__Instructions for the task__.
Without skipping anything, transcribe the listing that follows.

BEGIN Exercise materials

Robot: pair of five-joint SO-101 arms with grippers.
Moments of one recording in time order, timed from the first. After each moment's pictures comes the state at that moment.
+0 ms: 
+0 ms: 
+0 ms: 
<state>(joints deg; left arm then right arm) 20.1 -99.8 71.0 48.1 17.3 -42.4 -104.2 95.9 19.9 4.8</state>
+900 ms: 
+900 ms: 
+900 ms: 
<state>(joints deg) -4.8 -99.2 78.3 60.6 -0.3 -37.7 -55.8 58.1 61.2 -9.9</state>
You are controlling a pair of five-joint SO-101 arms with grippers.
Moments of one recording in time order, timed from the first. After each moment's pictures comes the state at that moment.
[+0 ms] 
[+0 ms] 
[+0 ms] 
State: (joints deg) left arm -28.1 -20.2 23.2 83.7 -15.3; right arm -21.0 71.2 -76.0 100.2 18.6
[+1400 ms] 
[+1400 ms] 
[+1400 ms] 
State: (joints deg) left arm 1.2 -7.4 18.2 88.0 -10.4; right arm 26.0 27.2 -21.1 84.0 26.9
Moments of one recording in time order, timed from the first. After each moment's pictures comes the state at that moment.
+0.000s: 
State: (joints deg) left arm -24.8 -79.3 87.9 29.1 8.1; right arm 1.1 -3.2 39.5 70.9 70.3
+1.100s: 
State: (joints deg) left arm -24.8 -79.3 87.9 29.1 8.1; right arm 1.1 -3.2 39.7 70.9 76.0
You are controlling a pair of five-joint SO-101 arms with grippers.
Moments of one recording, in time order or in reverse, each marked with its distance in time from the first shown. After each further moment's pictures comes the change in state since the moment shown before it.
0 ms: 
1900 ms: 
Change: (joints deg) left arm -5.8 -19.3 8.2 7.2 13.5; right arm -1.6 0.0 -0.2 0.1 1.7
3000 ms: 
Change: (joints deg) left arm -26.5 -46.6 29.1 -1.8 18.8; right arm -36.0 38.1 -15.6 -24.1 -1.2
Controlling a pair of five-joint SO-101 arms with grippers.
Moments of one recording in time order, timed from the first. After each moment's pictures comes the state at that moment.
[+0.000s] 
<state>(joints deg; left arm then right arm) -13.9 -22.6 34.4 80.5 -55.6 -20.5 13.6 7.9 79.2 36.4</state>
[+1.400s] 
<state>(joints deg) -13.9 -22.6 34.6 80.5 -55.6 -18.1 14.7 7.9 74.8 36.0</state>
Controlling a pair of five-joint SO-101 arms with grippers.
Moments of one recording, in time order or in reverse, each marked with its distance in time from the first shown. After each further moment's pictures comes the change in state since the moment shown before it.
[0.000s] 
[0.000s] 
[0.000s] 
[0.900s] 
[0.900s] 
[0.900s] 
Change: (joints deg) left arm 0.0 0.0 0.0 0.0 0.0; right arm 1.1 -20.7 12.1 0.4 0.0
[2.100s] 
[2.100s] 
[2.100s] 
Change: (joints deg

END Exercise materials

__Response below__.
Robot: pair of five-joint SO-101 arms with grippers.
Moments of one recording in time order, timed from the first. After each moment's pictures comes the state at that moment.
+0 ms: 
+0 ms: 
+0 ms: 
<state>(joints deg; left arm then right arm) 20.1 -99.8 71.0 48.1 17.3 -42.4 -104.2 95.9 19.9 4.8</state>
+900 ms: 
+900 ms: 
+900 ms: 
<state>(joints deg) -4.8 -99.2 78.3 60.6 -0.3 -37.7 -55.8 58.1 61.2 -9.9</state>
You are controlling a pair of five-joint SO-101 arms with grippers.
Moments of one recording in time order, timed from the first. After each moment's pictures comes the state at that moment.
[+0 ms] 
[+0 ms] 
[+0 ms] 
State: (joints deg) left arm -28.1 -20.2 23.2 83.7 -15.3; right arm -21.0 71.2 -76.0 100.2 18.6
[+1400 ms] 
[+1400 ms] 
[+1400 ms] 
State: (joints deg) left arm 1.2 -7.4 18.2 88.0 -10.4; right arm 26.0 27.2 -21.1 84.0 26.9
Moments of one recording in time order, timed from the first. After each moment's pictures comes the state at that moment.
+0.000s: 
State: (joints deg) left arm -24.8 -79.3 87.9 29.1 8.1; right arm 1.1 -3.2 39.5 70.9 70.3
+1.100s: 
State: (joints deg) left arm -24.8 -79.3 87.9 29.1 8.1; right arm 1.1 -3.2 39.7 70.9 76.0
You are controlling a pair of five-joint SO-101 arms with grippers.
Moments of one recording, in time order or in reverse, each marked with its distance in time from the first shown. After each further moment's pictures comes the change in state since the moment shown before it.
0 ms: 
1900 ms: 
Change: (joints deg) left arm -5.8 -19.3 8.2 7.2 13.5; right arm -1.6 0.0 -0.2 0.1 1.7
3000 ms: 
Change: (joints deg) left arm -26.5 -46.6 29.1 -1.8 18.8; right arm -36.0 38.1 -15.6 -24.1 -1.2
Controlling a pair of five-joint SO-101 arms with grippers.
Moments of one recording in time order, timed from the first. After each moment's pictures comes the state at that moment.
[+0.000s] 
<state>(joints deg; left arm then right arm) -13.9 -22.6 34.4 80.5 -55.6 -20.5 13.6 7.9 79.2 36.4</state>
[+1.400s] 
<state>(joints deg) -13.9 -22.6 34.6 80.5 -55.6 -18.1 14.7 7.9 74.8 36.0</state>
Controlling a pair of five-joint SO-101 arms with grippers.
Moments of one recording, in time order or in reverse, each marked with its distance in time from the first shown. After each further moment's pictures comes the change in state since the moment shown before it.
[0.000s] 
[0.000s] 
[0.000s] 
[0.900s] 
[0.900s] 
[0.900s] 
Change: (joints deg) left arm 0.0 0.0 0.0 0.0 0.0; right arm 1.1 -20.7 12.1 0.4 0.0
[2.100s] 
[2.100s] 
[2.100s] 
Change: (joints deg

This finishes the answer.